Finally no more pleasantries and how is your day or 20 questions. It just going to be sit and arrive! Uber drivers got nothing to worry about for at least a couple of years and probably longer. The whole cost aspect... Uber drivers are still cheaper short term and long term! For now anyways.

The end game has always been driverless cars make no mistake. Replace the whiny drivers with a machine that never complains and works 24/7... Always been Uber dream.


----------



## mach7 (Oct 30, 2017)

Immoralized said:


> Self driving cars not going to take over from uber drivers in 2018 and I highly doubt they would even by 2020. But I'll be stepping out of the game completely by the end of 2018 so bring on them self driving cars! Cannot be here fast enough.
> 
> Finally no more pleasantries and how is your day or 20 questions. It just going to be sit and arrive! Uber drivers got nothing to worry about for at least a couple of years and probably longer. The whole cost aspect... Uber drivers are still cheaper short term and long term! For now anyways.
> 
> The end game has always been driverless cars make no mistake.
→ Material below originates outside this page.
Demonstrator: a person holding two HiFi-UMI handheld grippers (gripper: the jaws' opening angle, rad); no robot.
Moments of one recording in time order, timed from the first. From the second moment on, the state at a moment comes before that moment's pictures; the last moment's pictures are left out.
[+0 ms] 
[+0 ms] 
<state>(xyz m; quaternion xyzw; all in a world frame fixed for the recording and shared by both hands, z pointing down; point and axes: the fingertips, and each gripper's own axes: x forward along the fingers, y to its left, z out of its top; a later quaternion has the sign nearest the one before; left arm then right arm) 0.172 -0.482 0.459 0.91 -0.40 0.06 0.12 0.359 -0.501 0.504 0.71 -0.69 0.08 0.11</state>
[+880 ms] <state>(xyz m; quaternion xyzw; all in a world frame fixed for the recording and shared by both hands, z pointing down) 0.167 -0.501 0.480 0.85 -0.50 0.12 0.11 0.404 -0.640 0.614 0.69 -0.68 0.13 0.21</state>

Replace the whiny drivers with a machine that never complains and works 24/7... Always been Uber dream.


Driverless wont happen. At least not in the way they are saying it will. There's an agenda behind the push for this technology.
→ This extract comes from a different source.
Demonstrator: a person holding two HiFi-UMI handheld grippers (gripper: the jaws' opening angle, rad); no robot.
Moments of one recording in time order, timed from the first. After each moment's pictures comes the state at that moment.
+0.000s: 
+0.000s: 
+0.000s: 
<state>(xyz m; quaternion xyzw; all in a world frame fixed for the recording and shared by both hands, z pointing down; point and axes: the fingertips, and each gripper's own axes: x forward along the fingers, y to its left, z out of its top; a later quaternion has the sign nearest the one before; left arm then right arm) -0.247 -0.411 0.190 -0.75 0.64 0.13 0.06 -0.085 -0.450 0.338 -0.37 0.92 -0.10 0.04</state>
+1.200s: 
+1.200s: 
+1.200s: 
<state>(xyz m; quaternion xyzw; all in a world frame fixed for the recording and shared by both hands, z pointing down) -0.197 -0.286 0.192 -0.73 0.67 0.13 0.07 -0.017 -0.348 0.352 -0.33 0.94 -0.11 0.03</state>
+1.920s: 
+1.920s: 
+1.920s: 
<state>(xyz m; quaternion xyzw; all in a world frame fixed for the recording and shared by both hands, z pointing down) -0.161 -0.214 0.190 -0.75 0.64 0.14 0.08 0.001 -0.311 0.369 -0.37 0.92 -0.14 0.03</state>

But I know what you mean about 20 questions. Usually starts off with 'is this your full time job?'


----------



## Ezzyway (Nov 16, 2017)

I'd love to see one of these driverless cars come across a roo at night.
Poor passangers. Wip lash. Brake, go, brake, go.
Even driving around Perth these cars would have to go so stupidity slow. Great if you need a sleep on the way home.
Hey, they should put beds in them.


----------